There is a contradiction on whether the insert operation on dict() or add operation in set() is O(n) or O(1), where n is the length of the string.

Suppose we have strings which vary in length i.e. n1, n2, ...n_x. Then the time complexity of performing the following:

s = set()
d = dict()
for x in {N}: # where N = [n1, n2, ... n_x]
  s.add(x)
  d[x] = 1

is O(len(N) * Z) where Z = len(n_1) + len(n_2) + ... len(n_x) If we assume that add or insert is O(1) operation then the time complexity will be O(len(N)).

Is the above true?

From: http://svn.python.org/projects/python/trunk/Objects/stringobject.c we see that the computation of the hash depends on the length of the string which is what I am assuming is len below:

static long string_hash(PyStringObject *a)
{
    register Py_ssize_t len;
    register unsigned char *p;
    register long x;

    if (a->ob_shash != -1)
        return a->ob_shash;
    len = Py_SIZE(a);
    p = (unsigned char *) a->ob_sval;
    x = *p << 7;
    while (--len >= 0)
        x = (1000003*x) ^ *p++;
    x ^= Py_SIZE(a);
    if (x == -1)
        x = -2;
    a->ob_shash = x;
    return x;
}

Here (efficiency of long (str) keys in python dictionary) someone showed that varying the length of the string does not affect the time of computing a hash. But this contradicts the above code.

From the following link we know that the hash value once computed is stored in the object. This means that lookup will be constant time O(1). Get dictionary keys hashes without recalculation However, the insertion/adding which is when the computation of the hash is done should be linear.

Answer 1

There are gazillion things on which the performance of insert depends on. The calculation of hash function indeed is O(k) for a string of length k, but it is just uninteresting in general case.

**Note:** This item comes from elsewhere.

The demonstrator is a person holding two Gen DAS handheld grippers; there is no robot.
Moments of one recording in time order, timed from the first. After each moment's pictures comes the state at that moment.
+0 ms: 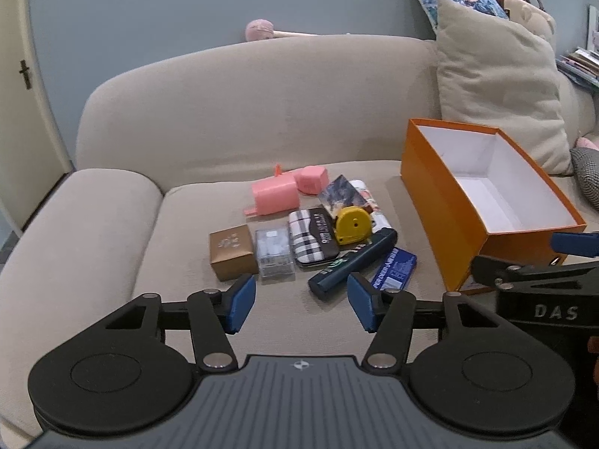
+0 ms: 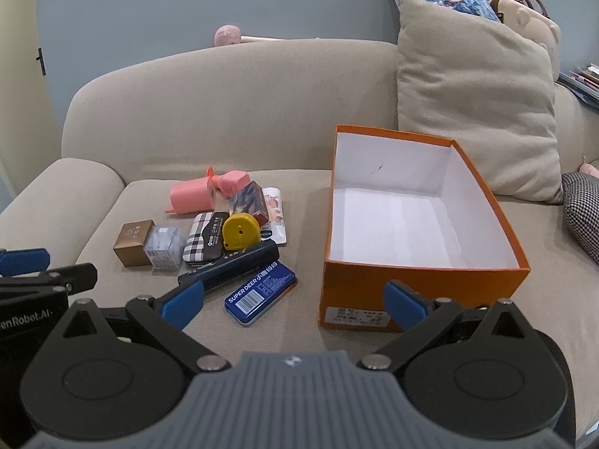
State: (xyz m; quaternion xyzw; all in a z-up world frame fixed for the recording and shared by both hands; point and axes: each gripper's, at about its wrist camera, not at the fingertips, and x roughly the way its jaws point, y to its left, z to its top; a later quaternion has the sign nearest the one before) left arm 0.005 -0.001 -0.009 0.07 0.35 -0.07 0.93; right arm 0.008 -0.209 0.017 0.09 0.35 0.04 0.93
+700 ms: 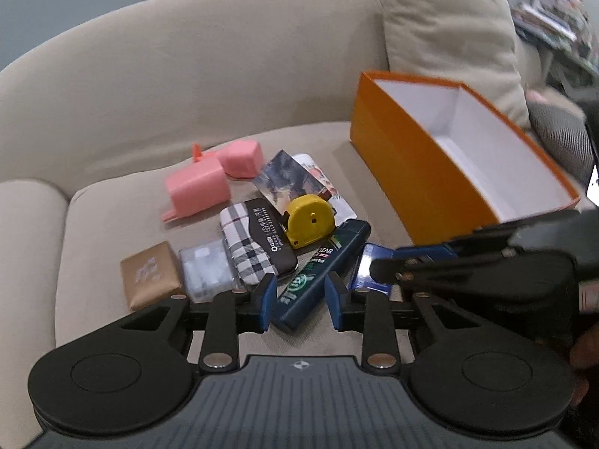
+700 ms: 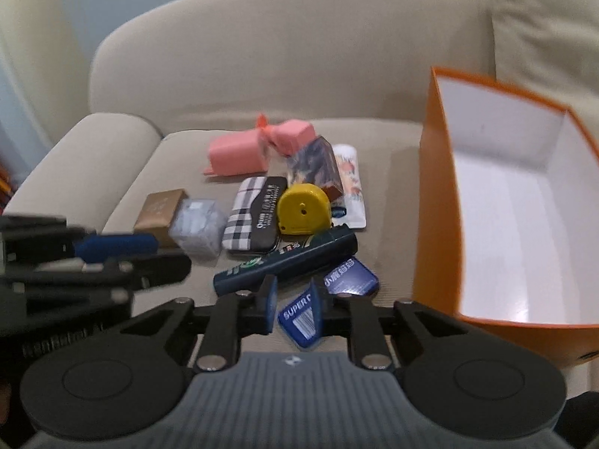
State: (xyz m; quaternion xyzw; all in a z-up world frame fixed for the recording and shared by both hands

If you consider string keys of only 8 bytes of length, there are 18446744073709551616 different combinations and 8 is a constant, calculation of hash for 8-byte key is O(8) is O(1).

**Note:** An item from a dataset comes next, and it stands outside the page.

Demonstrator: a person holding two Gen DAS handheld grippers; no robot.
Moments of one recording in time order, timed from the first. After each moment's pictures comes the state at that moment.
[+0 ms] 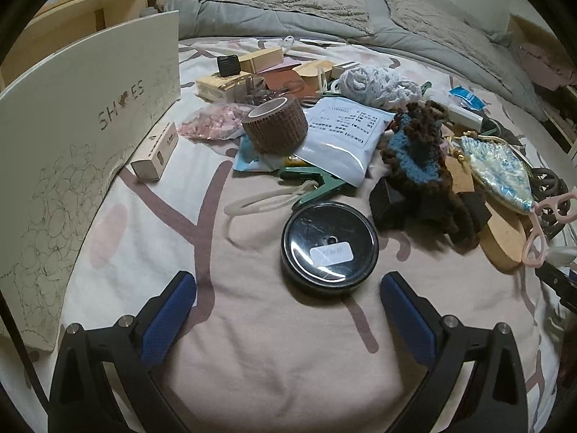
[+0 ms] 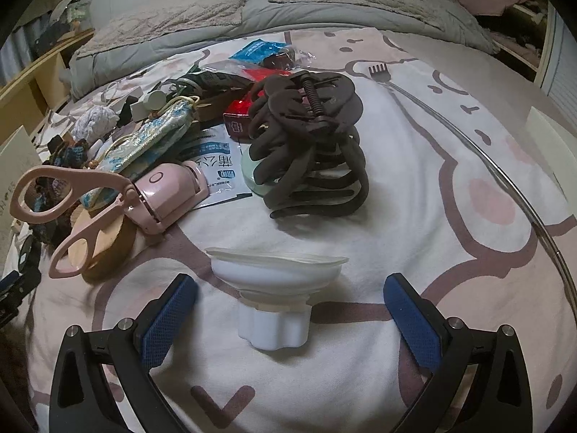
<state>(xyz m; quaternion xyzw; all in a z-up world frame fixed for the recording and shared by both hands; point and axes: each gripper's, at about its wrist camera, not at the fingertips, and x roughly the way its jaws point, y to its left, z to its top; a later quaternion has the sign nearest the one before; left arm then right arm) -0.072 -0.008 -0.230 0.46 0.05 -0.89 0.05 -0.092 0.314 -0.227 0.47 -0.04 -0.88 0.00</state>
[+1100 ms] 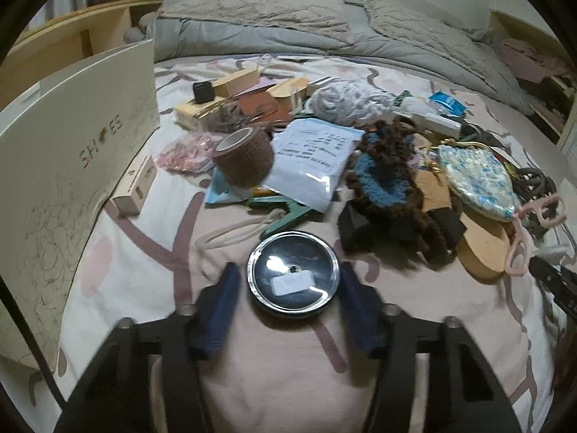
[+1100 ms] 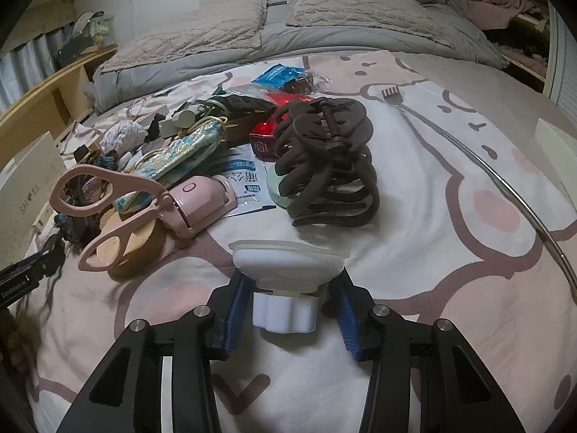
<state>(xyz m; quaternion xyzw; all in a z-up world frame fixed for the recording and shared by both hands) -0.079 0.008 -0.217 0.43 0.03 -0.90 0.02 -0.083 0.304 -0.220 0.42 -0.05 -0.90 0.04</state>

But at 18446744073709551616 items, insertion to hash table could still take 1 µs. And for list, where insertion to the beginning would be O(n), and the insertion/copying of one item took only one nanosecond at the end of the list, insertion to the beginning of a list of that many items could take 585 years.

OTOH, while it is conceivable that you might have a collection of 4294967296 or even 18446744073709551616 items, if you've got a key of 4294967296 or 18446744073709551616 bytes to your hash table you seriously need to rethink your architecture.